**WHAT THE TASK ASKS**
Within the records below, reproduce without change the lines from the line that has "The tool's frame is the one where" through the line that has "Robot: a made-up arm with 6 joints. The", and only those.
───── INFORMATION ─────
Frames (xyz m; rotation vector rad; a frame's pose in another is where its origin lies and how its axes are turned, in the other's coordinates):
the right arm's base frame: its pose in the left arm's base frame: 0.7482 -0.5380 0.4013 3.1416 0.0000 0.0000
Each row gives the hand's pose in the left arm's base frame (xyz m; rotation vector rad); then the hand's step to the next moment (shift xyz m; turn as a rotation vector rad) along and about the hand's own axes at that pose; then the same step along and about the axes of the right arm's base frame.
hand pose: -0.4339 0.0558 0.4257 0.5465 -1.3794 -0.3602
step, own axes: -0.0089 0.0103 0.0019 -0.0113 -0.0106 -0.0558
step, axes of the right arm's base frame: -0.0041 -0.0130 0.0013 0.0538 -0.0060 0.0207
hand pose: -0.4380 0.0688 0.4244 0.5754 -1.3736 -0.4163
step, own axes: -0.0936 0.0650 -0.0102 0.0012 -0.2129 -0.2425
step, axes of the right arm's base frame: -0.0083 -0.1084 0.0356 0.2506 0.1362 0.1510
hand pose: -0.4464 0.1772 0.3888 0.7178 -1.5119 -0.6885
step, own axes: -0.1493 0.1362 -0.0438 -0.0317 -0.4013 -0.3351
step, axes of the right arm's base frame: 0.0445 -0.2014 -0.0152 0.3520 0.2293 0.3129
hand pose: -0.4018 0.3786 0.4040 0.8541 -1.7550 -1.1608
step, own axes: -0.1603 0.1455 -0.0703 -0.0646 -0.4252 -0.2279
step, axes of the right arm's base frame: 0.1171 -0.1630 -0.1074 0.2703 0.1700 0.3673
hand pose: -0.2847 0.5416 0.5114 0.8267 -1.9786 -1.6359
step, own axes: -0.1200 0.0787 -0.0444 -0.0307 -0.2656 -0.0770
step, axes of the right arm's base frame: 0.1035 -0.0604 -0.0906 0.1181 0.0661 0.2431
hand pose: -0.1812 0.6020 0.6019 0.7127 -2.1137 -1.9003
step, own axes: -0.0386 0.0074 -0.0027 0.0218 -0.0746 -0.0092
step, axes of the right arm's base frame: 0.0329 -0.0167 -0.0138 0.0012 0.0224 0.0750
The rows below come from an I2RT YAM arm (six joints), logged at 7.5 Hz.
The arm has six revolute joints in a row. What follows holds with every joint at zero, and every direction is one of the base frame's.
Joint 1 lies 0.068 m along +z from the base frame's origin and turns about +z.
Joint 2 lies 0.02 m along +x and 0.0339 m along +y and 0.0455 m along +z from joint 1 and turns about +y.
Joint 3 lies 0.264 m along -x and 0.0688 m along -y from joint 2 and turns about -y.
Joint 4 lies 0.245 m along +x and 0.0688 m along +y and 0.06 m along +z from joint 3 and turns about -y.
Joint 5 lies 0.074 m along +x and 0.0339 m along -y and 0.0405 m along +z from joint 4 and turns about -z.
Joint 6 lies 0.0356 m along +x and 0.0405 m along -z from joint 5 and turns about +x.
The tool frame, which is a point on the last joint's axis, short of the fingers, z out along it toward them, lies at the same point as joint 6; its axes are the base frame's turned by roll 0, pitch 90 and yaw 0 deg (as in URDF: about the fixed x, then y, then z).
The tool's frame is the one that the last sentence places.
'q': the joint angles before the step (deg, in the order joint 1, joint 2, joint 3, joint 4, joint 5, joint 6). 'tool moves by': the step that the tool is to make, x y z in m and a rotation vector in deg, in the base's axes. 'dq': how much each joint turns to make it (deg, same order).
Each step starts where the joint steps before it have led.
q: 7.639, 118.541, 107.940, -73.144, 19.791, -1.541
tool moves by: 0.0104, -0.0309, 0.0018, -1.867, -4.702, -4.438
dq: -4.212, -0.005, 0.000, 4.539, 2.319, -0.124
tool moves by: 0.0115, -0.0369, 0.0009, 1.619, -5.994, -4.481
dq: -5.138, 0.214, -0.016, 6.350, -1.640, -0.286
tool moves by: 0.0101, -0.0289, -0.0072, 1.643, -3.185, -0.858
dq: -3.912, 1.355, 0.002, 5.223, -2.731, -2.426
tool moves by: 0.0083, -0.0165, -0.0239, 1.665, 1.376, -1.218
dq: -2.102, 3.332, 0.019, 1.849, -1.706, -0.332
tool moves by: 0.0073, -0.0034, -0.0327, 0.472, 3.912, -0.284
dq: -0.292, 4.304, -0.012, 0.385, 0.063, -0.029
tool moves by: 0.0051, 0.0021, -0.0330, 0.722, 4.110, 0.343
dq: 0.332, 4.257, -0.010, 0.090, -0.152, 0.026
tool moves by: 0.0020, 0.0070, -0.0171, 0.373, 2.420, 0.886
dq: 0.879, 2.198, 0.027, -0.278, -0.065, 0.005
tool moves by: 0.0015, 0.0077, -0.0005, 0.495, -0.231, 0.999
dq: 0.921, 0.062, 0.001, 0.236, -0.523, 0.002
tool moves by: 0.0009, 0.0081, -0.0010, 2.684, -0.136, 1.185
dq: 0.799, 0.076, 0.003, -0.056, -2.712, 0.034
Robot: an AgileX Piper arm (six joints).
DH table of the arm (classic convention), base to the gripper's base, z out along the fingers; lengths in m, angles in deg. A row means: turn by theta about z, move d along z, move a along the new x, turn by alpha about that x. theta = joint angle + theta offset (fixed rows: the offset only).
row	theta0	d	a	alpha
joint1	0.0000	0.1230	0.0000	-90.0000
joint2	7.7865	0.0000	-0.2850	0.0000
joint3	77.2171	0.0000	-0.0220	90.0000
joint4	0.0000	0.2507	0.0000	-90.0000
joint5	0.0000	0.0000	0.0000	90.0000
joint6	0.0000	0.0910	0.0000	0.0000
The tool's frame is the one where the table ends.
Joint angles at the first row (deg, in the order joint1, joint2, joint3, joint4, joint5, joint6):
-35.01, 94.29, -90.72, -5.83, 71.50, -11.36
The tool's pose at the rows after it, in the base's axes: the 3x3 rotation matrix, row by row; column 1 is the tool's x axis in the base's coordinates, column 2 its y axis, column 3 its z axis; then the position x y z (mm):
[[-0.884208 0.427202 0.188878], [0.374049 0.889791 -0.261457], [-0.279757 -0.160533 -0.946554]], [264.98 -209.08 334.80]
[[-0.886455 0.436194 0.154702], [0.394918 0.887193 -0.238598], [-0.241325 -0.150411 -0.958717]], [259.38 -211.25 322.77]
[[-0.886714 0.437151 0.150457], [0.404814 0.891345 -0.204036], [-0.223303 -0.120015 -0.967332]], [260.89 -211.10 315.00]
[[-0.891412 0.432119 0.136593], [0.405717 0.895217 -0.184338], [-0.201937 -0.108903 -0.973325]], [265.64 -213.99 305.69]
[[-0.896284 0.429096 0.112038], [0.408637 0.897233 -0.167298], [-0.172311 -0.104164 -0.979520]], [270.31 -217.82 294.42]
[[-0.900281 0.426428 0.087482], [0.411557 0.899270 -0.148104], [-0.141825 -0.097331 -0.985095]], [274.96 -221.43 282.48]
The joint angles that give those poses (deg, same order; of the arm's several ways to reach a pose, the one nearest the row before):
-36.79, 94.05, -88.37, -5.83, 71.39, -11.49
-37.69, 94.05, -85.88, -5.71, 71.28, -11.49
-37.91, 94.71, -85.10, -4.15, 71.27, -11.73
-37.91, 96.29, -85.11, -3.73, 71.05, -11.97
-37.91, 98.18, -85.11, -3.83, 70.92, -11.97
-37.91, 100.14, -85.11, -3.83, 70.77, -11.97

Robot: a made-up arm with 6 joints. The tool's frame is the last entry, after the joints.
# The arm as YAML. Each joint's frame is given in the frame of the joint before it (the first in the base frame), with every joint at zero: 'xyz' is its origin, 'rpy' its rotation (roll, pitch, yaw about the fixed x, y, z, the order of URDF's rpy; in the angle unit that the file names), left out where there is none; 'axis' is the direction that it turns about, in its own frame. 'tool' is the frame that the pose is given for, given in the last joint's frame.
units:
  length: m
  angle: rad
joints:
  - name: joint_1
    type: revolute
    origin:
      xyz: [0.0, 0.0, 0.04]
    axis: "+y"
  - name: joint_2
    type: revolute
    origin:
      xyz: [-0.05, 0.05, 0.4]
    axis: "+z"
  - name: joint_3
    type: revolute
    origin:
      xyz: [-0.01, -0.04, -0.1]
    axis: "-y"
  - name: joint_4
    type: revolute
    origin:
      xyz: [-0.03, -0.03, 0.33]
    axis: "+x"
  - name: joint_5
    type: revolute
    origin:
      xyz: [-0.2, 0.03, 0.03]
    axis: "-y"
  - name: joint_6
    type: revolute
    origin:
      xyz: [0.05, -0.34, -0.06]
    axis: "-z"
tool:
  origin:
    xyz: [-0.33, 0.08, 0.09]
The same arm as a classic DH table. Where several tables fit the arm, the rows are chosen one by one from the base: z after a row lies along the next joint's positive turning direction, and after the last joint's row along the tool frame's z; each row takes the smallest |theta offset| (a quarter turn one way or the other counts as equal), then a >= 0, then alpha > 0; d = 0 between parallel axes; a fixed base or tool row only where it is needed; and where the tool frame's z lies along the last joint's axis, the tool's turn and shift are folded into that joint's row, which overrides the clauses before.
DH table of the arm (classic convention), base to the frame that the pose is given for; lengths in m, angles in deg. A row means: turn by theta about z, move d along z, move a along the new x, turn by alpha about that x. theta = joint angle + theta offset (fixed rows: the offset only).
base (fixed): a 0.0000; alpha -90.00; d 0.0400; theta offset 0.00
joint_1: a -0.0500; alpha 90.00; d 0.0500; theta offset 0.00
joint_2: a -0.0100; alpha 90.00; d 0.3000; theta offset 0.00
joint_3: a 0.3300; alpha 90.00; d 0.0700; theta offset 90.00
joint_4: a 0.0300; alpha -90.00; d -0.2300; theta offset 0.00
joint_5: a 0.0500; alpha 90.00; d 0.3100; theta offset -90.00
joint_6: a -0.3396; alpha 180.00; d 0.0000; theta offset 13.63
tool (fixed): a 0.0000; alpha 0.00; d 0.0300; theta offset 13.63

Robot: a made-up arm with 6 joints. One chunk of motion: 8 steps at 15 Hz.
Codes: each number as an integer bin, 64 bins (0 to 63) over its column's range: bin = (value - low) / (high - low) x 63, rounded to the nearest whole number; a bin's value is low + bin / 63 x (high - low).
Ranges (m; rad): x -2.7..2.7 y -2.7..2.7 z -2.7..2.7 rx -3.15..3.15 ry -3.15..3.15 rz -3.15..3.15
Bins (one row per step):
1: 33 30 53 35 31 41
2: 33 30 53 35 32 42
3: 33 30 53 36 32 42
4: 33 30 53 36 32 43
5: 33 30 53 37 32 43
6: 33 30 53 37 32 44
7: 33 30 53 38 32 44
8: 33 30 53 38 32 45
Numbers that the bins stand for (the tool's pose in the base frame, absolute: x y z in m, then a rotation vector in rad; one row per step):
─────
**SOLUTION TO THIS TASK**
The tool's frame is the one where the table ends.
Joint angles at the first row (deg, in the order joint1, joint2, joint3, joint4, joint5, joint6):
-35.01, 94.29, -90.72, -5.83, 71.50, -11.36
The tool's pose at the rows after it, in the base's axes: the 3x3 rotation matrix, row by row; column 1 is the tool's x axis in the base's coordinates, column 2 its y axis, column 3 its z axis; then the position x y z (mm):
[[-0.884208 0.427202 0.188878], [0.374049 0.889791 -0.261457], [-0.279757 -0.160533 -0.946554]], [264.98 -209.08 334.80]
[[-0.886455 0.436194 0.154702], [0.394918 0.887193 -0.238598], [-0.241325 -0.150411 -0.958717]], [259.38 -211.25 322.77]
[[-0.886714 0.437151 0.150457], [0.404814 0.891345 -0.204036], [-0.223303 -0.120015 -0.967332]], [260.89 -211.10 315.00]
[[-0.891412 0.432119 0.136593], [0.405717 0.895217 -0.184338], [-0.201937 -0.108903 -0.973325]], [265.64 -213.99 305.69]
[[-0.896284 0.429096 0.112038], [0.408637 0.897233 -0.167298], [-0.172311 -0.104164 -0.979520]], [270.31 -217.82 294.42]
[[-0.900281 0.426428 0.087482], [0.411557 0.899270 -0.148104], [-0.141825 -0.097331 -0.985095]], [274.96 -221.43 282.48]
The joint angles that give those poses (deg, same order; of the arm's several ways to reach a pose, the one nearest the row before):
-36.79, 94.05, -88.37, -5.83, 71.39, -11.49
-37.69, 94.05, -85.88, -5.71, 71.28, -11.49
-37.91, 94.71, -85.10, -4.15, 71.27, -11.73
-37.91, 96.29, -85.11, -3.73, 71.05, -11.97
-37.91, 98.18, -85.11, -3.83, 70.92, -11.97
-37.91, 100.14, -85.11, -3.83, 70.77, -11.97

Robot: a made-up arm with 6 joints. The tool's frame is the last entry, after the joints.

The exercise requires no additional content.